Artikel 9:27

1. De ombudsman beoordeelt of het bestuursorgaan zich in de door hem onderzochte aangelegenheid al dan niet behoorlijk heeft gedragen.
2. Indien ten aanzien van de gedraging waarop het onderzoek van de ombudsman betrekking heeft door een rechterlijke instantie uitspraak is gedaan, neemt de ombudsman de rechtsgronden in acht waarop die uitspraak steunt of mede steunt.
3. De ombudsman kan naar aanleiding van het door hem verrichte onderzoek aan het bestuursorgaan aanbevelingen doen.

 

Dit artikel is met ingang van 15 maart 2005 ingevoerd bij wet van 3 februari 2005 Stb. 71 (wetsvoorstel 28 747)
Voorontwerp 

Artikel 9.2.2.6 (9:26)
1. De ombudsman beoordeelt of het bestuursorgaan zich in de door hem onderzochte aangelegenheid al dan niet behoorlijk heeft gedragen.
2. De ombudsman kan aan het bestuursorgaan aanbevelingen doen.
3. Indien ten aanzien van de gedraging waarop het onderzoek van de ombudsman betrekking heeft door een rechterlijke instantie uitspraak is gedaan, neemt de ombudsman de rechtsgronden in acht waarop die uitspraak steunt of mede steunt.

VvW = Eindtekst

Memorie van toelichting

Het toetsingscriterium van de ombudsman is of het bestuursorgaan zich al dan niet behoorlijk heeft gedragen.
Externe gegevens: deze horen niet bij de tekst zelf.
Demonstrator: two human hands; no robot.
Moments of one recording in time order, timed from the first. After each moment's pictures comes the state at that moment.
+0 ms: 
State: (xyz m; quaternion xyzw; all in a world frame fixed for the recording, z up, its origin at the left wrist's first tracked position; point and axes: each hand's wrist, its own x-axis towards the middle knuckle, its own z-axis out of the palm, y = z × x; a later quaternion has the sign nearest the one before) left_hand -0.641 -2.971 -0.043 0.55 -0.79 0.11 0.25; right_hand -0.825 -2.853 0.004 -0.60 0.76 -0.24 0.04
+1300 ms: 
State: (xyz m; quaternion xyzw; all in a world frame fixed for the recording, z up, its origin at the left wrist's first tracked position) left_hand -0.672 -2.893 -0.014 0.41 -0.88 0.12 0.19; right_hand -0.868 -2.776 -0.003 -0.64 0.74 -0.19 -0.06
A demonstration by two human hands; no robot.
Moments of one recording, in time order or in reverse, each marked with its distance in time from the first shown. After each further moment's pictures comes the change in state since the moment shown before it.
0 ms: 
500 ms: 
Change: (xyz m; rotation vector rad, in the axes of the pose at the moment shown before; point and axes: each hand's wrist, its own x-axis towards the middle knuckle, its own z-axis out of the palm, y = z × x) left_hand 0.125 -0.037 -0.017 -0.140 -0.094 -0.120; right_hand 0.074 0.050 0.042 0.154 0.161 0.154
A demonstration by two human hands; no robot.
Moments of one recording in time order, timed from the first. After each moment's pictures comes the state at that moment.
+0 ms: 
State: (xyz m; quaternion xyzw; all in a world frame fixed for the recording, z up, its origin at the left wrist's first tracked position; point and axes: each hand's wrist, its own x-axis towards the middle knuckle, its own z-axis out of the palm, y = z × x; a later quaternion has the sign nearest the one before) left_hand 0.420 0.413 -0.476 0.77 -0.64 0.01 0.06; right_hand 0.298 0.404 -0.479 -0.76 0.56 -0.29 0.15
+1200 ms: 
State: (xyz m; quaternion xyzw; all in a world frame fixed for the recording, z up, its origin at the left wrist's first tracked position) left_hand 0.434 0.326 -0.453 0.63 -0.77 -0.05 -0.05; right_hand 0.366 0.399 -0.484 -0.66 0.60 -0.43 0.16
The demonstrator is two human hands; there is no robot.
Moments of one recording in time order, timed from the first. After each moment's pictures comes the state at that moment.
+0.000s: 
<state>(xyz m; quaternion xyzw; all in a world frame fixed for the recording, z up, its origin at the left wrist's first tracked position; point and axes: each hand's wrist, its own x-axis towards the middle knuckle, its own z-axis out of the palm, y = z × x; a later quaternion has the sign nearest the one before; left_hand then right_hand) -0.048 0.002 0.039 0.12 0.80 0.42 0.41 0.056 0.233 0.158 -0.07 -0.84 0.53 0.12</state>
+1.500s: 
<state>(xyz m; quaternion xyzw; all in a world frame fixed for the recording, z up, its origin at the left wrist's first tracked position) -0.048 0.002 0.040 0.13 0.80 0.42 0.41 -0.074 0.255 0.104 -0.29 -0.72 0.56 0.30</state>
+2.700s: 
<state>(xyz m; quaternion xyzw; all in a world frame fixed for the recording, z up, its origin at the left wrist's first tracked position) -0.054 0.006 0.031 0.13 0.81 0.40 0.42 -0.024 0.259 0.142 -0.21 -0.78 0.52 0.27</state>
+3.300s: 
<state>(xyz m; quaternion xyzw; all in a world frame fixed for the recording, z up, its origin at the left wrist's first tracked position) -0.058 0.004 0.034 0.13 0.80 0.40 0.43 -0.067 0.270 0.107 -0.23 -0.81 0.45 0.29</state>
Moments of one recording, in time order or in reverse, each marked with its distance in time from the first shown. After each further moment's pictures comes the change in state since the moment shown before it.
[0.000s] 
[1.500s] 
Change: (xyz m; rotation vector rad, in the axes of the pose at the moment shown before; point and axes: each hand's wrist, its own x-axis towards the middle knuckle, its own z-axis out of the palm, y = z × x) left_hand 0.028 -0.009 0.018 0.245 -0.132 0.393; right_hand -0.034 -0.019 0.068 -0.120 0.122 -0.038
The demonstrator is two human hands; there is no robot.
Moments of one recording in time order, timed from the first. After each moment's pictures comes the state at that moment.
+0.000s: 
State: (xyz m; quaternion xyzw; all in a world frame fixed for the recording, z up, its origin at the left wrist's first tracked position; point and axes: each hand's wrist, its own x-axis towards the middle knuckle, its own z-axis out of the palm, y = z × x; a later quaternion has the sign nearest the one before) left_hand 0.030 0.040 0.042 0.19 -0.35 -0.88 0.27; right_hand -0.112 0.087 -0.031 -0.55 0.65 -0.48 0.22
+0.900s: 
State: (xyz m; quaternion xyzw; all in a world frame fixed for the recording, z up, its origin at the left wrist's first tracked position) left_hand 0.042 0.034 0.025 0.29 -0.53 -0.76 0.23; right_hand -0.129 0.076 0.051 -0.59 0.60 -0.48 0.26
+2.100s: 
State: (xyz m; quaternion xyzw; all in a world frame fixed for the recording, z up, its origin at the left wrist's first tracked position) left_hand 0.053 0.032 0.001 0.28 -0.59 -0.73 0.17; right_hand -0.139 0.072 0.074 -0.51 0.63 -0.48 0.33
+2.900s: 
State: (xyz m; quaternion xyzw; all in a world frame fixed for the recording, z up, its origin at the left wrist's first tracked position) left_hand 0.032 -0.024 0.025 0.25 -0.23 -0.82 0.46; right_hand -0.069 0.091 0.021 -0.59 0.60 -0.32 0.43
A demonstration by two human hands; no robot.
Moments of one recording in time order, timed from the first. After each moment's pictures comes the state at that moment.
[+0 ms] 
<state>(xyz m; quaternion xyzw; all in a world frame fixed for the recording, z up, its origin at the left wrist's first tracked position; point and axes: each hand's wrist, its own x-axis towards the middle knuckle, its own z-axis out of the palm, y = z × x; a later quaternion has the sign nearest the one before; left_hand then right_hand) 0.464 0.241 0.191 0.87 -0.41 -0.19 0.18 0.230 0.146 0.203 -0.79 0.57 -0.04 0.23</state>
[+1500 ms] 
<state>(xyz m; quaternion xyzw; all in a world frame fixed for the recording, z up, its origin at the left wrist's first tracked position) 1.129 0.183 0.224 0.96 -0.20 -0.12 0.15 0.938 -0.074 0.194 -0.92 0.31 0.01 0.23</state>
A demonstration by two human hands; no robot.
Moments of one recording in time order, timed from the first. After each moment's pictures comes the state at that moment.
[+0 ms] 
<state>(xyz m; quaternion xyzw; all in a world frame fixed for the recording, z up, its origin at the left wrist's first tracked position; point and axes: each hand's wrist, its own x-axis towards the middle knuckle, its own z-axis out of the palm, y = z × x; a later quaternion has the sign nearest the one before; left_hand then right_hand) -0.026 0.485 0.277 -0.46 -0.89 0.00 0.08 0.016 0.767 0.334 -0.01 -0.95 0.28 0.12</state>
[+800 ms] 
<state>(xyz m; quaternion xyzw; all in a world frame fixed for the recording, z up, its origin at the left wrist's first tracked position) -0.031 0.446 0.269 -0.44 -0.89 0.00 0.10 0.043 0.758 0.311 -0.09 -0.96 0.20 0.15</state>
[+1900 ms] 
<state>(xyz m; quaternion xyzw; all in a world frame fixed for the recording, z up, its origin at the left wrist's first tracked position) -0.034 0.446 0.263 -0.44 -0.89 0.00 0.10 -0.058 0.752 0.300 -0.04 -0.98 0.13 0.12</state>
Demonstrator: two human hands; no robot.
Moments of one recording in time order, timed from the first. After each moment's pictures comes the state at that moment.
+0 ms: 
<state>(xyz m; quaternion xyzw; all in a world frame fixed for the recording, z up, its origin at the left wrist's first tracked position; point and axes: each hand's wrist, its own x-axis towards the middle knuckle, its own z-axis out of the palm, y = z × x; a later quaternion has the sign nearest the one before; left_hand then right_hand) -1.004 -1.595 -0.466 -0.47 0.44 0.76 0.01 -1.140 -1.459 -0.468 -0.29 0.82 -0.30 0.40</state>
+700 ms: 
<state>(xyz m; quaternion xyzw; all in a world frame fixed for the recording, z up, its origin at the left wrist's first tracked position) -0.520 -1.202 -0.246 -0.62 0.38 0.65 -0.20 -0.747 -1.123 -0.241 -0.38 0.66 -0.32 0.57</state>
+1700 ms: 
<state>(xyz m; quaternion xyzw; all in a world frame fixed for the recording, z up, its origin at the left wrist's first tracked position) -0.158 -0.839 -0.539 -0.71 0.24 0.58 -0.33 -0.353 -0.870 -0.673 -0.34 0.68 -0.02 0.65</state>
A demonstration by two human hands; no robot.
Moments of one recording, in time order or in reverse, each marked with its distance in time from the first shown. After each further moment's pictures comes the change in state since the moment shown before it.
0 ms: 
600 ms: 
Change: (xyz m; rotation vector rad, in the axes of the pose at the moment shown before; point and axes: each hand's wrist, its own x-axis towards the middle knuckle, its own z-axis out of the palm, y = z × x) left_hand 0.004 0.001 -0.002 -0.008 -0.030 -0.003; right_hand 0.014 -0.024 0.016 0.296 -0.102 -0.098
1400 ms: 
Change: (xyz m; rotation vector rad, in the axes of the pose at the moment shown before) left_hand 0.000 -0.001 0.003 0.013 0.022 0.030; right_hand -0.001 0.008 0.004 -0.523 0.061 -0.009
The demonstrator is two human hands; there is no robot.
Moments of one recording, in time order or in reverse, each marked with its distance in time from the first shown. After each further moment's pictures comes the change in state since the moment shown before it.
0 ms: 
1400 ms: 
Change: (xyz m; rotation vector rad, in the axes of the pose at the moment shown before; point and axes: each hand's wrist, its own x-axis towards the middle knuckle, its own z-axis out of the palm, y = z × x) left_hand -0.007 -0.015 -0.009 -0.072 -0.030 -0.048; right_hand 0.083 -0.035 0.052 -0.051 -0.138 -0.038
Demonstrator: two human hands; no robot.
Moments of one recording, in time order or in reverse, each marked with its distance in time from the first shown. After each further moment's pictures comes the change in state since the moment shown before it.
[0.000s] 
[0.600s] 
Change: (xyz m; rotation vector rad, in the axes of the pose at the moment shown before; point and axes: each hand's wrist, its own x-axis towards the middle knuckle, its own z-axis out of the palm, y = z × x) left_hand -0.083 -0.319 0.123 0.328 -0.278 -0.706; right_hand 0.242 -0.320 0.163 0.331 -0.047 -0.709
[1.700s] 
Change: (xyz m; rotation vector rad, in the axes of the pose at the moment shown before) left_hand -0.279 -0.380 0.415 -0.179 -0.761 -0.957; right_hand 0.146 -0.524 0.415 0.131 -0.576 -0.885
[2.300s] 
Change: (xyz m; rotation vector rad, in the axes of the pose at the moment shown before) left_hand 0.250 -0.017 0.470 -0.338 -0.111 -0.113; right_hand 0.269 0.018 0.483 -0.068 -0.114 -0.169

Voor de goede orde wijzen wij erop dat dit oordeel geen besluit in de zin van de Awb is. Artikel 9:27 regelt verder de bevoegdheid van een ombudsman om aanbevelingen te doen. De WNokende de term »aanbeveling» niet, maar in de rapporten en jaarverslagen van de Nationale ombudsman wordt hij veelvuldig gebruikt. De klachtinstantie neemt de rechtsgronden waarop een rechterlijke uitspraak over een onderzochte gedraging (mede) steunt, in acht. Daartoe is in het tweede lid een bepaling gelijk aan artikel 26, tweede lid, van de WNo (oud) opgenomen.